### [What is expected]
Return the listing below verbatim. Pictures do not belong in the copy.
──────────
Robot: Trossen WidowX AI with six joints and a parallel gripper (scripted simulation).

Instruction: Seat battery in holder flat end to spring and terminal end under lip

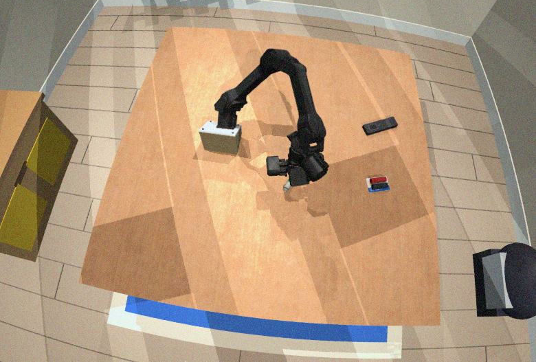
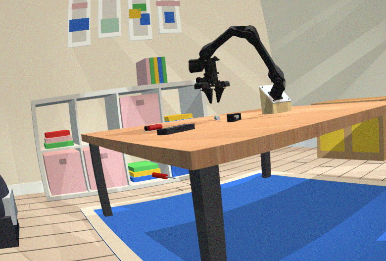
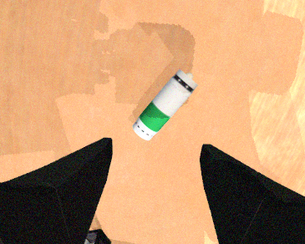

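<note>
The battery lies 7 cm below my gripper tip and 1 cm behind it. The rest, counted from my gripper tip: blue-white card 34 cm ahead, 7 cm below, 3 cm to the left; black remote-like bar 37 cm ahead, 30 cm to the left, 7 cm below.
</note>
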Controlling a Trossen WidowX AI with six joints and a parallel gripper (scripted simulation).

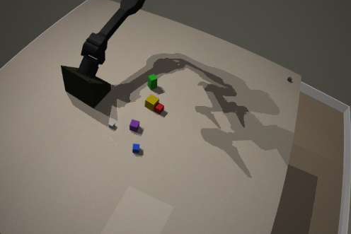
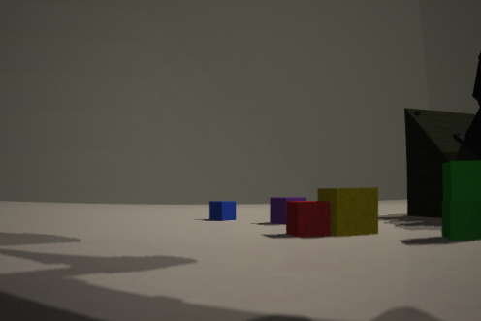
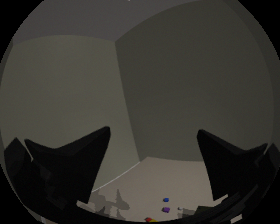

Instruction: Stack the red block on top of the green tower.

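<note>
Right now the red block is 58 cm below my gripper tip, 17 cm ahead of it and 9 cm to the right of it. Round my gripper tip: small white block: 58 cm below, 23 cm to the right, 3 cm ahead; yellow block: 57 cm below, 13 cm ahead, 8 cm to the right; purple block: 58 cm below, 20 cm to the right, 11 cm ahead.
</note>
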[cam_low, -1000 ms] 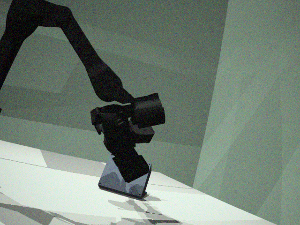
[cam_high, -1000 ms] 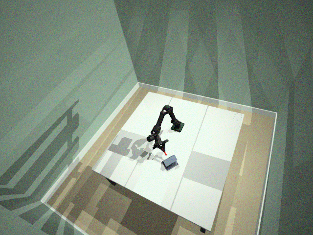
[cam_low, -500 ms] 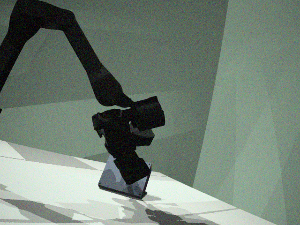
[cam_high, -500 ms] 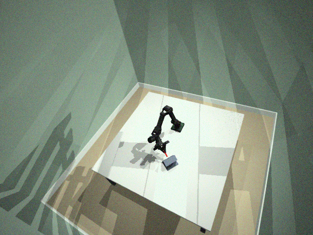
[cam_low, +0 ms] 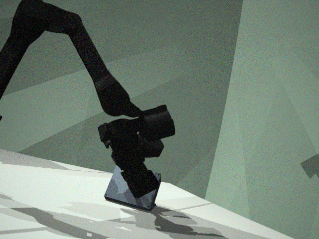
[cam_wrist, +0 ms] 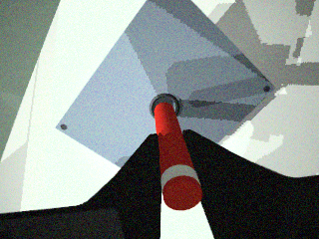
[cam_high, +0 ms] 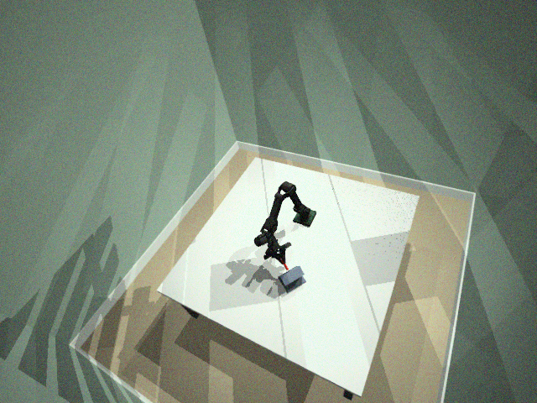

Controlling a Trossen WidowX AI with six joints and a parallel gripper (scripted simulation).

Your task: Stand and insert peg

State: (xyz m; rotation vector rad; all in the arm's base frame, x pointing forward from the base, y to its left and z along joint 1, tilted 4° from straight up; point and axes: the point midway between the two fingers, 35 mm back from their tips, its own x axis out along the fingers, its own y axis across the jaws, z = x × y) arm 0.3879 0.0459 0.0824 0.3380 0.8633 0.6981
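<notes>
Now: gripper tip 10 mm to the left of the red peg, 10 mm below it and 10 mm past it. The rest, counted from my gripper tip: blue-grey sloped panel 60 mm to the left, 40 mm below, 30 mm ahead.
</notes>
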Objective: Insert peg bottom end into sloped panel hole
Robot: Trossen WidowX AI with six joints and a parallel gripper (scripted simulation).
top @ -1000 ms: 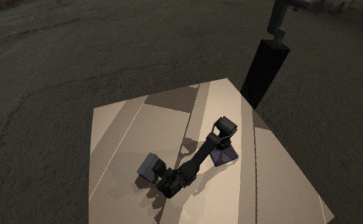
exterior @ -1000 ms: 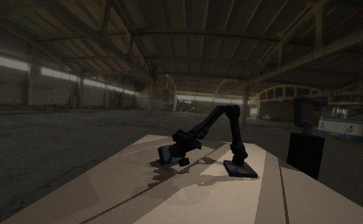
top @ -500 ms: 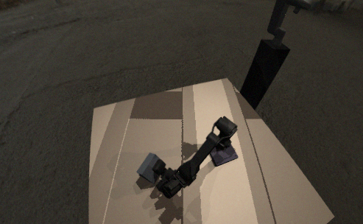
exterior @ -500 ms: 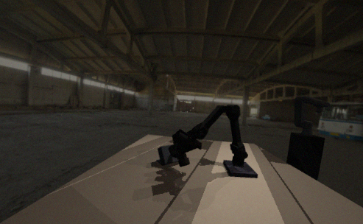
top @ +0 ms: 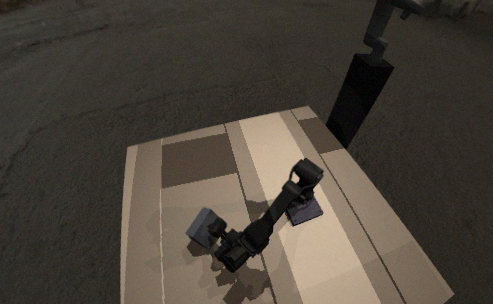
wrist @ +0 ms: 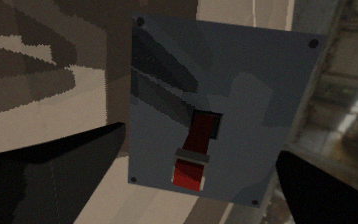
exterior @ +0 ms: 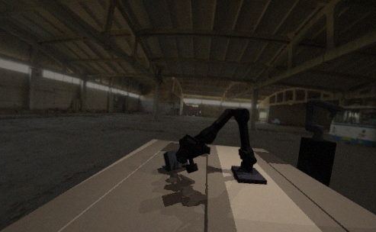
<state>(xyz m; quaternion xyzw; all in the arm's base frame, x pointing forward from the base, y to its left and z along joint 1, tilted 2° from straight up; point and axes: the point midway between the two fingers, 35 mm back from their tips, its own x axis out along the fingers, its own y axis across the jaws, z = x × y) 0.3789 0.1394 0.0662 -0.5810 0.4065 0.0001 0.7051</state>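
My gripper tip is 1 cm past the red square peg. From my gripper tip the other things lie so: panel 4 cm ahead, 3 cm to the right, 3 cm below.
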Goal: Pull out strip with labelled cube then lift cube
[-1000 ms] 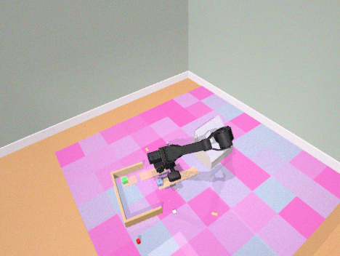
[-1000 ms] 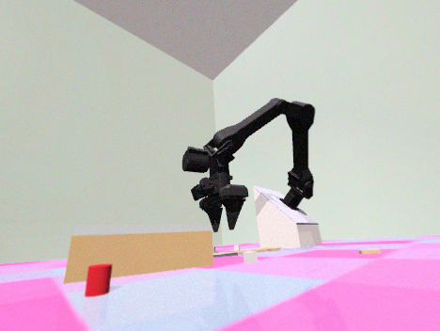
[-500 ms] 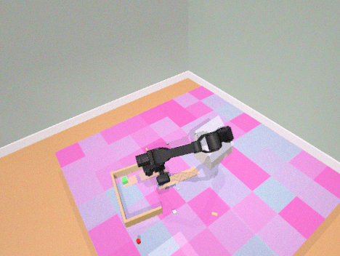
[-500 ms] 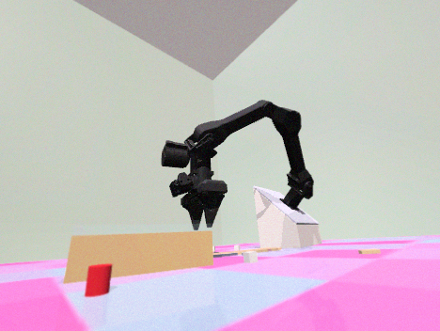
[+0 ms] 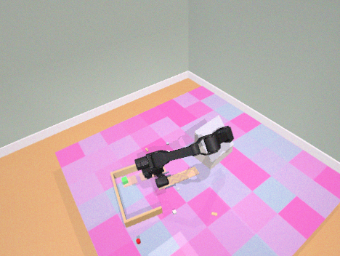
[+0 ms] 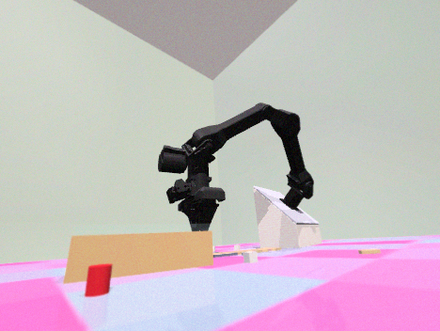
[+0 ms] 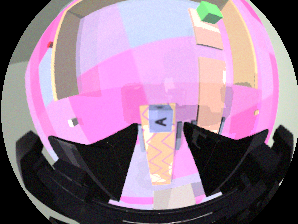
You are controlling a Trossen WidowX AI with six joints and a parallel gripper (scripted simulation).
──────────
### [Exercise solution]
Robot: Trossen WidowX AI with six joints and a parallel gripper (scripted simulation).

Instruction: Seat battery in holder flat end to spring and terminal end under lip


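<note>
The battery lies 7 cm below my gripper tip and 1 cm behind it. The rest, counted from my gripper tip: blue-white card 34 cm ahead, 7 cm below, 3 cm to the left; black remote-like bar 37 cm ahead, 30 cm to the left, 7 cm below.
</note>
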Controlling a Trossen WidowX AI with six joints and a parallel gripper (scripted simulation).


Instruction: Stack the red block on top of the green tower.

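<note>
Right now the red block is 58 cm below my gripper tip, 17 cm ahead of it and 9 cm to the right of it. Round my gripper tip: small white block: 58 cm below, 23 cm to the right, 3 cm ahead; yellow block: 57 cm below, 13 cm ahead, 8 cm to the right; purple block: 58 cm below, 20 cm to the right, 11 cm ahead.
</note>
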[cam_low, -1000 ms] 
[cam_high, -1000 ms] 
[cam_low, -500 ms] 
[cam_high, -500 ms] 
[cam_low, +0 ms] 
[cam_wrist, +0 ms] 
[cam_high, +0 ms] 

Controlling a Trossen WidowX AI with six joints and a parallel gripper (scripted simulation).

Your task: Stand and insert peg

State: (xyz m; rotation vector rad; all in the arm's base frame, x pointing forward from the base, y to its left and z along joint 1, tilted 4° from straight up; point and axes: the point midway between the two fingers, 35 mm back from their tips, its own x axis out along the fingers, its own y axis across the jaws, z = x × y) arm 0.3879 0.0459 0.0824 0.3380 0.8633 0.6981
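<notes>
Now: gripper tip 10 mm to the left of the red peg, 10 mm below it and 10 mm past it. The rest, counted from my gripper tip: blue-grey sloped panel 60 mm to the left, 40 mm below, 30 mm ahead.
</notes>
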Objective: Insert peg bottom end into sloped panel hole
Robot: Trossen WidowX AI with six joints and a parallel gripper (scripted simulation).
top @ -1000 ms: 
exterior @ -1000 ms: 
top @ -500 ms: 
exterior @ -500 ms: 
top @ +0 ms: 
wrist @ +0 ms: 
exterior @ +0 ms: 
<state>(xyz m; quaternion xyzw; all in the arm's base frame, x pointing forward from the base, y to its left and z along joint 1, tilted 2° from straight up; point and axes: the point midway between the two fingers, 35 mm back from their tips, its own x axis out along the fingers, its own y axis across the jaws, z = x × y) 0.3789 0.1394 0.0662 -0.5810 0.4065 0.0001 0.7051</state>
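My gripper tip is 1 cm past the red square peg. From my gripper tip the other things lie so: panel 4 cm ahead, 3 cm to the right, 3 cm below.
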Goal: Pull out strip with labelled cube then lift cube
[-1000 ms] 
[-1000 ms] 
[-500 ms] 
[-500 ms] 
[+0 ms] 
[+0 ms] 
[+0 ms] 
You are controlling a Trossen WidowX AI with six joints and a parallel gripper (scripted simulation).

There is no more to this output.